Recently, a challenge came across my desk which included comparing very large sets of data against one another. Specifically, a list of all computers in our domain compared to a list of all computers registered with a specific application. This posed an interesting question to me, “What would be the fastest way to accomplish this?”
I set out to look for different ways of comparing lists. I can think of three. The first two would be to load all of the items into an array and then search the array, item by item, for the value using either the –match operator or the –contains operator. The third method would be to load all the items into a hash table with empty values and then search the keys to see if they exist. Now since I know that loading up a hash table should take more time than loading an array, so I want to time the entire process not just the searches.
To actually do the timing, I will use the measure-command cmdlet. If you haven’t ever used this, you should really play with it. It’s a great tool for figuring out how long any given code block takes to run. That can be useful for things like filling in a time on you write-progress applet, or reporting the time to execute back to a user. Really you can look at it as a way to avoid setting a variable to get-date and then creating a new-timespan after the command completes. It is essentially rolling it all into one.
So, it’s a race between searching Hash Tables, and Searching arrays using both –match and –contains. Here is the code I used:
$ArrayContainsTime = Measure-Command {
$Array = @(Get-Content u:scriptworkstations.txt)
$Found = 0
foreach ($Name in $Checks){
If ($Array -contains $Name){$found++}
}
}
"Array Contains Count: t$($Array.Count)"
"Array Contains Found: t$($found)"
$ArrayMatchTime = Measure-Command {
$Array = @(Get-Content u:scriptworkstations.txt)
$Found = 0
foreach ($Name in $Checks){
If ($Array -match $Name){$found++}
}
}
"Array Matches Count: t$($Array.Count)"
"Array Matches found: t$($found)"
$HashTime = Measure-Command {
$HashTable = @{}
ForEach ($Line in Get-Content u:scriptworkstations.txt){
$HashTable.Add($Line,"1")
}
$Found = 0
foreach ($Name in $Checks){
If ($Hashtable.ContainsKey($Name)){$found++}
}
}
"Hash Table Count: t$($HashTable.Count)"
"Hash Table Found: t$($found)"
"Milliseconds for Array Contains:t$($ArrayContainsTime.TotalMilliseconds)"
"Milliseconds for Array Matches:t$($ArrayMatchTime.TotalMilliseconds)"
"Milliseconds for Hast Table Contains:t$($HashTime.TotalMilliseconds)"
I have loaded up the text file with 2,000 entries, so we are basically comparing 2,000 items to 2,000 items. Every single one will be a match, so we can see that it’s working by making sure that the found and count values are the same. If you wanted to take this code and load two different lists, then you would see a difference there. So, without further delay, it’s off to the races!

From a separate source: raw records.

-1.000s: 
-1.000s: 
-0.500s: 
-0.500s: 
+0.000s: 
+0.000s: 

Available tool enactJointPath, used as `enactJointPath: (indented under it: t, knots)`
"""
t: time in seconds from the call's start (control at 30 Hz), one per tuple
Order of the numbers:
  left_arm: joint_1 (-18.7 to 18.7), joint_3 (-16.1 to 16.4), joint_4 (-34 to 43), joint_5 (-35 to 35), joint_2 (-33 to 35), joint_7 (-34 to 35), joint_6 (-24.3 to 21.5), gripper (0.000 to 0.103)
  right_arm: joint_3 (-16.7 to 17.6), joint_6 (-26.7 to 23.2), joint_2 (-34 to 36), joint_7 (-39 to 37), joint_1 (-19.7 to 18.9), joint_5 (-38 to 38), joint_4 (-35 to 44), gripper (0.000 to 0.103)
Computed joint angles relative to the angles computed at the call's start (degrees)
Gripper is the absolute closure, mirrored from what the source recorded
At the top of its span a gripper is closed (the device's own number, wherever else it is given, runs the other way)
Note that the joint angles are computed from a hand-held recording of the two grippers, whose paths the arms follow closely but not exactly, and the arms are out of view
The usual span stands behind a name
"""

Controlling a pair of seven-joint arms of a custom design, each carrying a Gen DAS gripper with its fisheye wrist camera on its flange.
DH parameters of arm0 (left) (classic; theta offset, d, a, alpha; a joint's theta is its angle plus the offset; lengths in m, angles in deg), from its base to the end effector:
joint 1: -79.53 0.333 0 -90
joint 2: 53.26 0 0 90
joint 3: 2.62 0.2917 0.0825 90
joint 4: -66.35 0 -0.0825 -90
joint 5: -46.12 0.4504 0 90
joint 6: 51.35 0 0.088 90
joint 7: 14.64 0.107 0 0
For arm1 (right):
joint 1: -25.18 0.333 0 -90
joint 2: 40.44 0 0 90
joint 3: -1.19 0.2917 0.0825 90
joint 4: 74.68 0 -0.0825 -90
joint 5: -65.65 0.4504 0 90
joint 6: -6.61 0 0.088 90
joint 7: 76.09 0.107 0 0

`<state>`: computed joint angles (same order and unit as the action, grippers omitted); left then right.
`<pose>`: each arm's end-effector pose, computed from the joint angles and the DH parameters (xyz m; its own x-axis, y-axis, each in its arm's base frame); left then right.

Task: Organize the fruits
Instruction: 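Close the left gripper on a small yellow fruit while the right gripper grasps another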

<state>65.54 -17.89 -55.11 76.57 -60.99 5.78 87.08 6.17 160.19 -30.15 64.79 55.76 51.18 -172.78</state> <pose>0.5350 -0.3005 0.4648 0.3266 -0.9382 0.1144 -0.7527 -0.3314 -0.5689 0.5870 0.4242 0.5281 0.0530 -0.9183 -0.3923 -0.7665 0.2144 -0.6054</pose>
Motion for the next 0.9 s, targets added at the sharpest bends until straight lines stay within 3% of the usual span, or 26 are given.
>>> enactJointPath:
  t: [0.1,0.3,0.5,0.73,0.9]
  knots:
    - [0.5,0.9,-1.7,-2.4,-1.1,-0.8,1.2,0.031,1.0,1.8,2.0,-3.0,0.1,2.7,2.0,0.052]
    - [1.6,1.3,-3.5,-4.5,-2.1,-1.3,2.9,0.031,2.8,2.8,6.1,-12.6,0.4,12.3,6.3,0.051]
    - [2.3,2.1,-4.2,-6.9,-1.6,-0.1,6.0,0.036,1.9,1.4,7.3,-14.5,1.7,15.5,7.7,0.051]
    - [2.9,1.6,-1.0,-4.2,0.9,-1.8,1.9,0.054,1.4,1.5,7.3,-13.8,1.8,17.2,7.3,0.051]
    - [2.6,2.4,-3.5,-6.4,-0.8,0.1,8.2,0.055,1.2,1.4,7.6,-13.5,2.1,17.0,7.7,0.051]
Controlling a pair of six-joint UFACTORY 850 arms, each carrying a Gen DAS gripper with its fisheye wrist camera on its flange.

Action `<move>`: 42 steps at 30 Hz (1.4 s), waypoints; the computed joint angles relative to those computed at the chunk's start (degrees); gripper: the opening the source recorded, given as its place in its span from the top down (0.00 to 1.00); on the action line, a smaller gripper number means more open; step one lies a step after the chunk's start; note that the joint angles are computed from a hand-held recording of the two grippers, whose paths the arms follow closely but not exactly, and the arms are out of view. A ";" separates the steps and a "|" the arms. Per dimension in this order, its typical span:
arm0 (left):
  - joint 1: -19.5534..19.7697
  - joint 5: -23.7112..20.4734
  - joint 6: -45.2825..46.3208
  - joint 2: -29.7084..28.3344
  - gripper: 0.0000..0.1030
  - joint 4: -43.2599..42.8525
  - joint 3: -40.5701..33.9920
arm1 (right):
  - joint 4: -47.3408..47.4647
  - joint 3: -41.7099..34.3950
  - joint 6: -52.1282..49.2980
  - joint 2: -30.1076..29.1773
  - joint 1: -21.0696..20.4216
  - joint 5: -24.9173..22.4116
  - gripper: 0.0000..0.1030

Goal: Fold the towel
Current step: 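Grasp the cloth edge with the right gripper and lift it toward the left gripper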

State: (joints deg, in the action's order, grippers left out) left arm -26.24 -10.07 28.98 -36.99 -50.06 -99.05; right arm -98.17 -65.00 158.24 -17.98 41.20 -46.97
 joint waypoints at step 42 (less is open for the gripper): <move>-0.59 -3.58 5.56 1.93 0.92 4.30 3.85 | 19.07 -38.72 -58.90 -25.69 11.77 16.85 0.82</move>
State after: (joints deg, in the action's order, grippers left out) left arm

Array Contains Found: 2000
Array Matches Count: 2000
Array Matches found: 2000
Hash Table Count: 2000
Hash Table Found: 2000
Milliseconds for Array Contains: 532.6136
Milliseconds for Array Matches: 9839.4498
Milliseconds for Hast Table Contains: 51.2049
So we have a winner! As you can see all the methods work, but the hash table is substantially faster than the other two, array based methods searching through all 2,000 items in under one tenth of a second! I think array using the –contains operator is still a very reasonable time, and is probably easier and more comfortable for the average scripter to use. As well, it should be said that the array with the –match operator isn’t insanely slow by any means, and is by far the most robust method for searching as it can match any portion of the name in the array. This should be used with caution, though, as it can actually create false positives. Let’s say you are looking for “Computer” in a list that contains “Computer1”. You may not expect this to be a match, but it will.
So, there you have it. If you need to search a massive list for some reason and speed is top on your mind, use a hash table!